Stopwords are the most common words in any language that do not add much meaning to a sentence in Natural Language Processing. Therefore, removing stopwords can improve the ratio of the most important words to the less important ones, as they significantly affect the performance of the whole system. This results in much smaller data which means faster computation time and allows the system to perform efficiently.
Removing stopwords is a crucial step in pre-processing while doing Natural language Processing and must be done with the utmost care; not all tasks in NLP will require the removal of stopwords, and some may require certain stopwords. Unlike most high resources languages such as English, where what kind of stopwords to use under what circumstances are well-documented, Swahili lack such resources.
There are various stopwords for Swahili online and also in the literature.
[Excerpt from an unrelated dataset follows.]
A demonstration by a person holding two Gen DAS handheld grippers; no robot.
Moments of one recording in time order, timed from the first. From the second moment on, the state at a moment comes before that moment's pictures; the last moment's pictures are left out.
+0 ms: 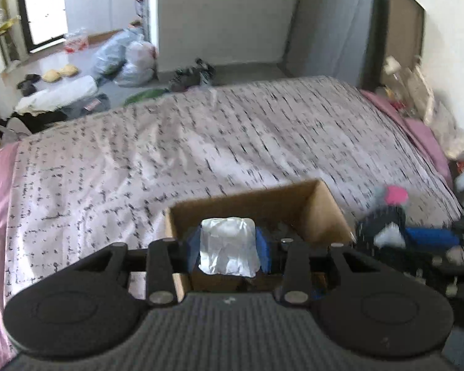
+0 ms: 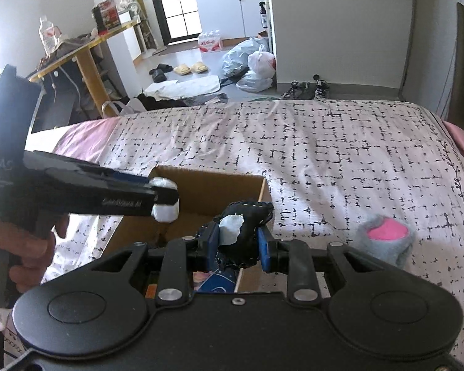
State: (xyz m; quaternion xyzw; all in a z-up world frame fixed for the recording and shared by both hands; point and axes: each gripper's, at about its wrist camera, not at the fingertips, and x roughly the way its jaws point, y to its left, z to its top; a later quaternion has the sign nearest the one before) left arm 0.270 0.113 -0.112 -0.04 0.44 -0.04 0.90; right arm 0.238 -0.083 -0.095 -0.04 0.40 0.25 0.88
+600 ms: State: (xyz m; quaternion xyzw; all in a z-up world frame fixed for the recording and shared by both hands) left arm 0.262 0.135 -0.101 -0.08 0.43 0.00 0.90; right arm 0.243 -0.046 -0.101 -0.06 0.40 0.27 0.87
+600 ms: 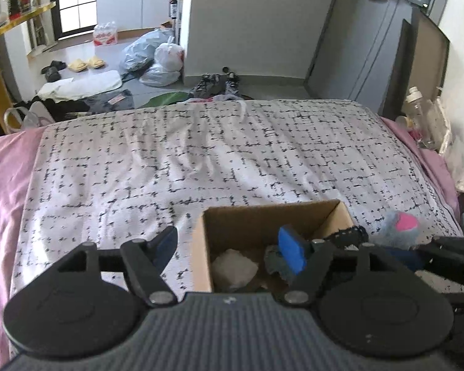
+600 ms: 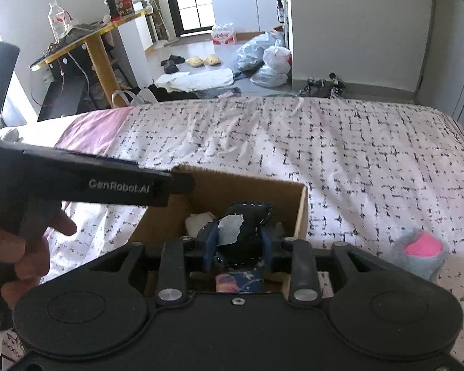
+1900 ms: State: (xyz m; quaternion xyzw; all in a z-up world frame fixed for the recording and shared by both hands) left arm 0.194 0.075 -0.040 -0.06 0.39 -0.03 0.92; right arm 0.209 -0.180 -0.073 0.05 0.38 0.25 0.89
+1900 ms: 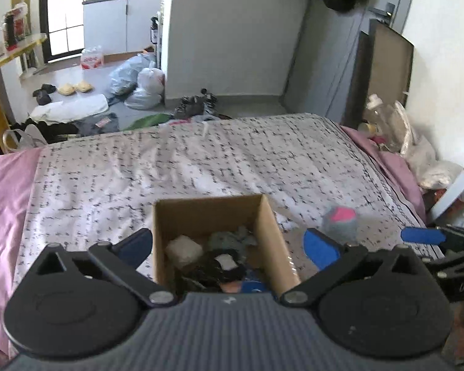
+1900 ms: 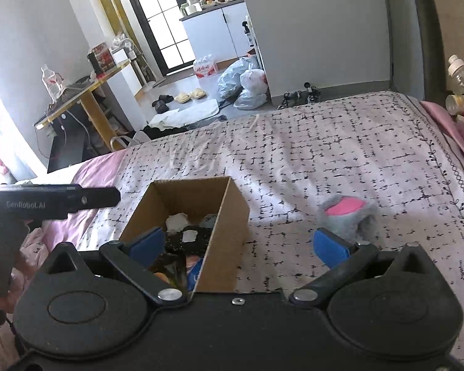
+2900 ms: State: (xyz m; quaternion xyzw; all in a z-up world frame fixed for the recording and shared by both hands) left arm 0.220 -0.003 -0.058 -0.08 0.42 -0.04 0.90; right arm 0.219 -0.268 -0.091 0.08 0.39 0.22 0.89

Pyspark has its version of Swahili stopwords, built for WorldBrains cases for stripping words from webpages to make search-indexing faster; the same list is also available on the Kaggle site. A paper published in 2020 by Bernard Masua and Noel Masasi, Enhancing text pre-processing for the Swahili language, developed a list of stopwords for preprocessing steps.
The Venn diagram below shows the different types of stopwords.
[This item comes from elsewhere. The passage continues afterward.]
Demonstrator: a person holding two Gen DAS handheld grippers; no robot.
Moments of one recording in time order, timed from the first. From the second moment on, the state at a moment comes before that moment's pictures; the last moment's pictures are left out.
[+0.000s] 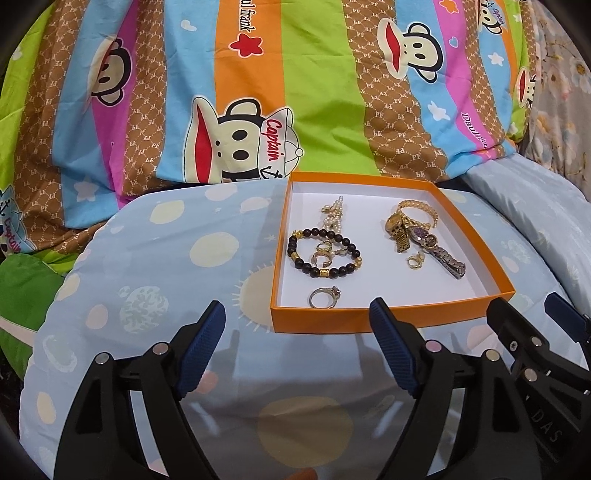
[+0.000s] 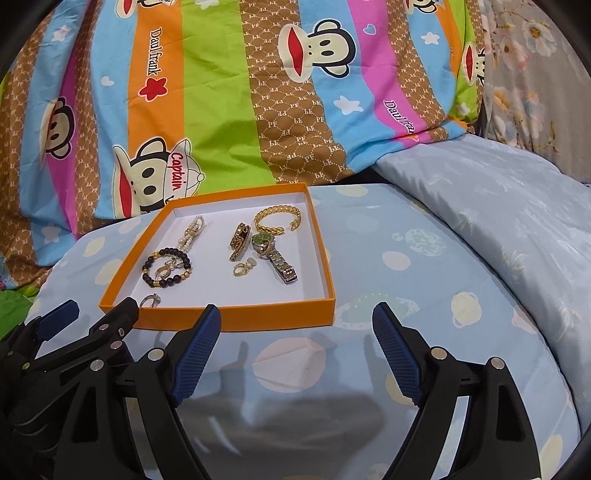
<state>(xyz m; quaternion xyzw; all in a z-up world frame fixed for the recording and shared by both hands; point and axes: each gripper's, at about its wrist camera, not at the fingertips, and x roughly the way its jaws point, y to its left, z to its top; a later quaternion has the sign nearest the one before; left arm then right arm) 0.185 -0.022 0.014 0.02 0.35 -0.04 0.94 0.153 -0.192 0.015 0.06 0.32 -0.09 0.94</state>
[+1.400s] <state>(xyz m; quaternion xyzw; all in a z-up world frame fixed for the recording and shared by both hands) 0.185 -0.022 0.016 0.03 0.34 -0.02 0.94 0.152 -0.194 0.013 0.04 0.33 -0.10 0.94</state>
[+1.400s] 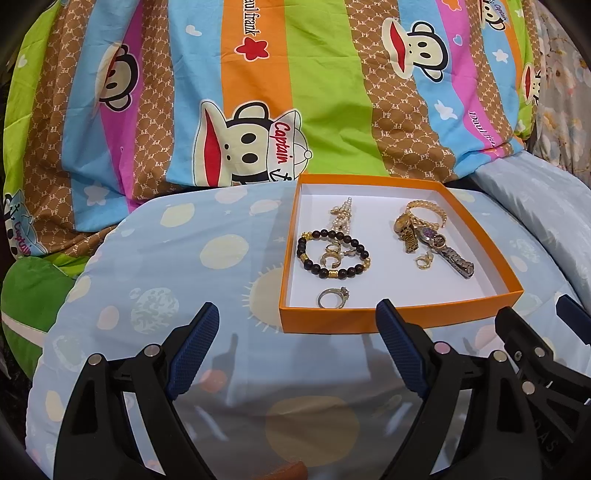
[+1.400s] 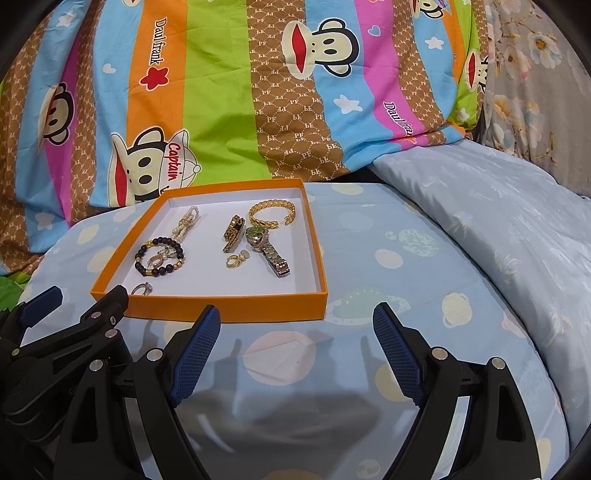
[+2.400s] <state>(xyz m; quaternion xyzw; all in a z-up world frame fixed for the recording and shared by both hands) 0.184 -0.022 0.013 0.03 0.34 -0.02 0.94 0.152 -0.194 0.013 0.04 0.33 -0.10 0.94</state>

The diagram above shows most words classified in the Swahili literature; they outdo the most common words. Solely relying on the Kaggle/spark data to remove stopwords on some specific NLP task may cause the NLP model to generalize poorly. For instance words such as alisema and akasema, the root words can be extracted using either lemmatization or stemming rather than doing away with the entire set of words. Another example is the word sauti in Kaggle/Spark; eliminating it from a sentence may affect the meaning of a sentence or raise further questions.
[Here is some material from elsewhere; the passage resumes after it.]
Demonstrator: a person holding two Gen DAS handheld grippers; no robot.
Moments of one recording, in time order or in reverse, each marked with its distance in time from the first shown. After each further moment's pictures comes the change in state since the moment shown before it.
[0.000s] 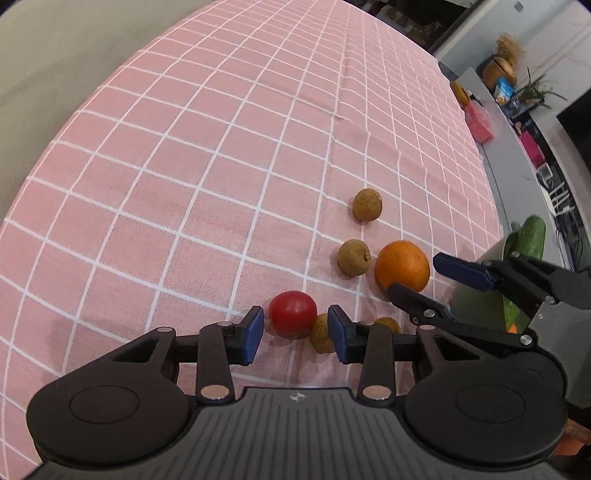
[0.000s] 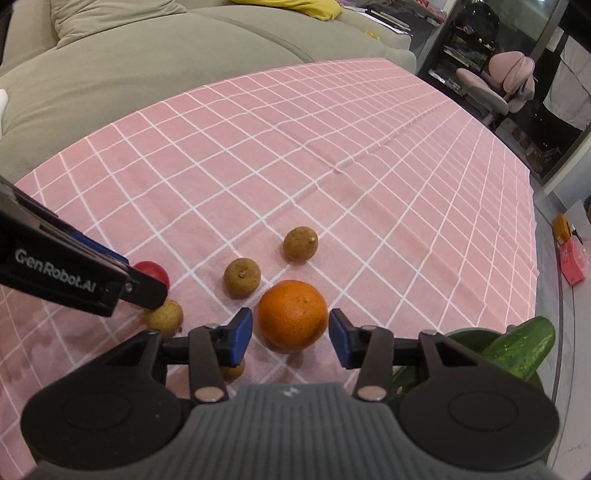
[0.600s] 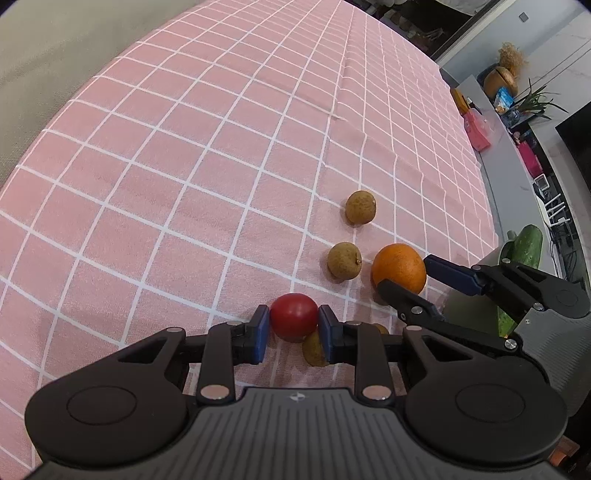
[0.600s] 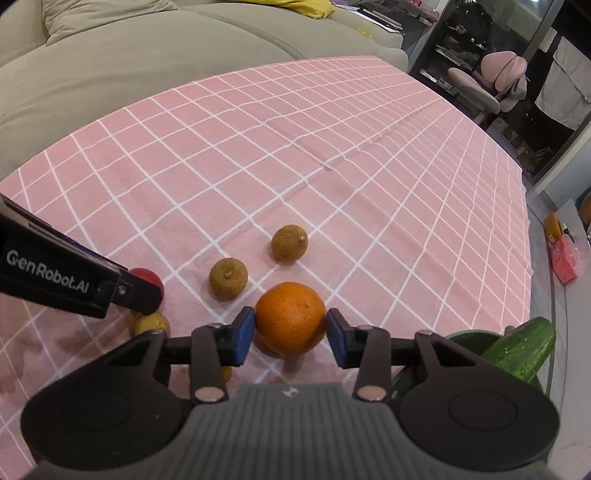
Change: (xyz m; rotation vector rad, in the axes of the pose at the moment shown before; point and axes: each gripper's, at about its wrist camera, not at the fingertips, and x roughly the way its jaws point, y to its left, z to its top) left arm 0.005 -0.004 0.000 -0.028 -0.006 -0.016; right arm 0.007 0.000 -0.001 0.005 0.000 -0.034
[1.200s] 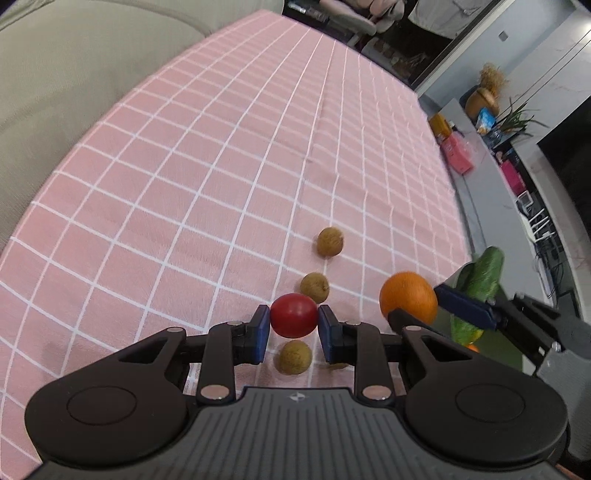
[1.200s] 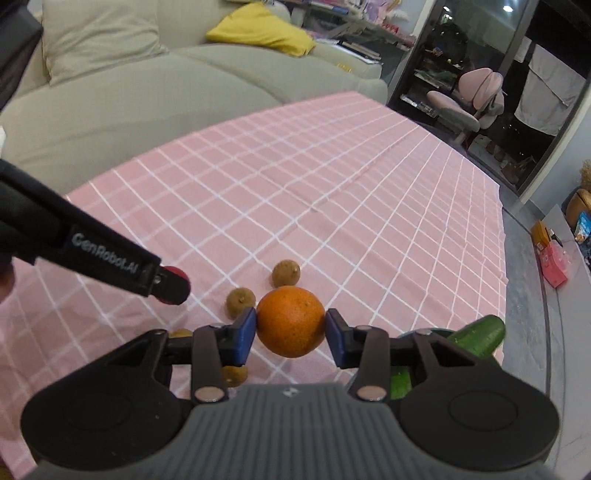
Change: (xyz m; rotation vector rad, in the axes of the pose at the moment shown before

The stopwords in literature should be adopted as the standard for NLP Tasks for below reasons:
A good collection of Swahili stopwords.
Developed for NLP tasks in mind, unlike the PySpark stopwords.
Most Natural language processing libraries have no Swahili stopwords due to a lack of educational resources to justify the proposed list; below is an issue raised in nltk, referenced from the Jordan Kalebu issue opened in 2021.
Though Swahili is a low-resource language, having standard stopwords available in major NLP libraries is a step towards conquering Swahili.